» **What you need to do**: Compute how many lines in the data below hold the word "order", then report that number with nothing else.

» **Supplied records**:
- - -

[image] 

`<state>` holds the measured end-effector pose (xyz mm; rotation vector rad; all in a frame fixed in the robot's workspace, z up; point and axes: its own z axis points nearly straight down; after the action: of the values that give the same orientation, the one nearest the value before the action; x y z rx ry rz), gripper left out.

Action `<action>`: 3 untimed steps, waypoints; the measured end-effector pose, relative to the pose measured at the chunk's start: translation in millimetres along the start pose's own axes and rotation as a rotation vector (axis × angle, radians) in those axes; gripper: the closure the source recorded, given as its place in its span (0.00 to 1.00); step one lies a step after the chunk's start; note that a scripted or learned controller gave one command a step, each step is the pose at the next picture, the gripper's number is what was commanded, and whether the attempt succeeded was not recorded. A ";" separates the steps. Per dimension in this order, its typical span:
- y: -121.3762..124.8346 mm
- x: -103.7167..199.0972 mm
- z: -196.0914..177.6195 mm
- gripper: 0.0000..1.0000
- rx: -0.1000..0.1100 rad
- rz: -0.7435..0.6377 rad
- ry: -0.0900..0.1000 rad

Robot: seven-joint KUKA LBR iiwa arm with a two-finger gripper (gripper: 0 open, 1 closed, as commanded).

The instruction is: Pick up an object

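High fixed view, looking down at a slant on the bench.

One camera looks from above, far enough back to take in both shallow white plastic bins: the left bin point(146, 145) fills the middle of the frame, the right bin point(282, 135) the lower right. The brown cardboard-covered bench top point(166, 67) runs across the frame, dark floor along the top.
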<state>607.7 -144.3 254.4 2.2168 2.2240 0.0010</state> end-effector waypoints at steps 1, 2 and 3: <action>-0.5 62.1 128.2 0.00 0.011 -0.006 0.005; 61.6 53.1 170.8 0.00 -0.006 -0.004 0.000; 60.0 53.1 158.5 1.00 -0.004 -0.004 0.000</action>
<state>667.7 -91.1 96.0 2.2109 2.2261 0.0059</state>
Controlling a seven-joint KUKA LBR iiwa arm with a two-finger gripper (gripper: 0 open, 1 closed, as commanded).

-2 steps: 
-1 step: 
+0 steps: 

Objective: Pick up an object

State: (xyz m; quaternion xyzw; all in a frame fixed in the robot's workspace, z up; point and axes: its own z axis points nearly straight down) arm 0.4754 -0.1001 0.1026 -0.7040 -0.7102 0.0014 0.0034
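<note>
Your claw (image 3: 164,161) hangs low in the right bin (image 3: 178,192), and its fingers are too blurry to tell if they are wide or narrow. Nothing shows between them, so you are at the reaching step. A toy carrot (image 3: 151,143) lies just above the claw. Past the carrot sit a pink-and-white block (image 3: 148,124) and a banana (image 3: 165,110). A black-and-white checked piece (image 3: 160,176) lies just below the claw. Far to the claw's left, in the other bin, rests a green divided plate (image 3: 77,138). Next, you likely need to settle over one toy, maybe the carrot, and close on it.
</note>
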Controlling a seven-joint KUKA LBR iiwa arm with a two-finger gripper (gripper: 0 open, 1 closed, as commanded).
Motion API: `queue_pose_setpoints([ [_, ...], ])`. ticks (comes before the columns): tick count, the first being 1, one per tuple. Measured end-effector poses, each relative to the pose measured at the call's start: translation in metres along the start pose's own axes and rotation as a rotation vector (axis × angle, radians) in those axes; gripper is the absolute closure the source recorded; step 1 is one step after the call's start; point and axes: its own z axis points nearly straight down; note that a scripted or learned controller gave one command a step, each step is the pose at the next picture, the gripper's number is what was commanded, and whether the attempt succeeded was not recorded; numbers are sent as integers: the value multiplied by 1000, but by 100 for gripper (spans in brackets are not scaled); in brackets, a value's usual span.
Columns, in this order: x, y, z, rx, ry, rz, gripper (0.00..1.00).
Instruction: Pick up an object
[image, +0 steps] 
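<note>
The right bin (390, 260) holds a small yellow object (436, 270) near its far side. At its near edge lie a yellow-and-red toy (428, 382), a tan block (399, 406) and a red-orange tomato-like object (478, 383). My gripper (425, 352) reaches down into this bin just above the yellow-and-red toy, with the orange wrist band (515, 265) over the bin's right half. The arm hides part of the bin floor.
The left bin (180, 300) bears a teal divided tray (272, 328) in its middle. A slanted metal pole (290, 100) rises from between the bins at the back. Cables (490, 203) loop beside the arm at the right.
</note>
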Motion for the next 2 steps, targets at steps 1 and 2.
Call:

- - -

» **Task result**: 2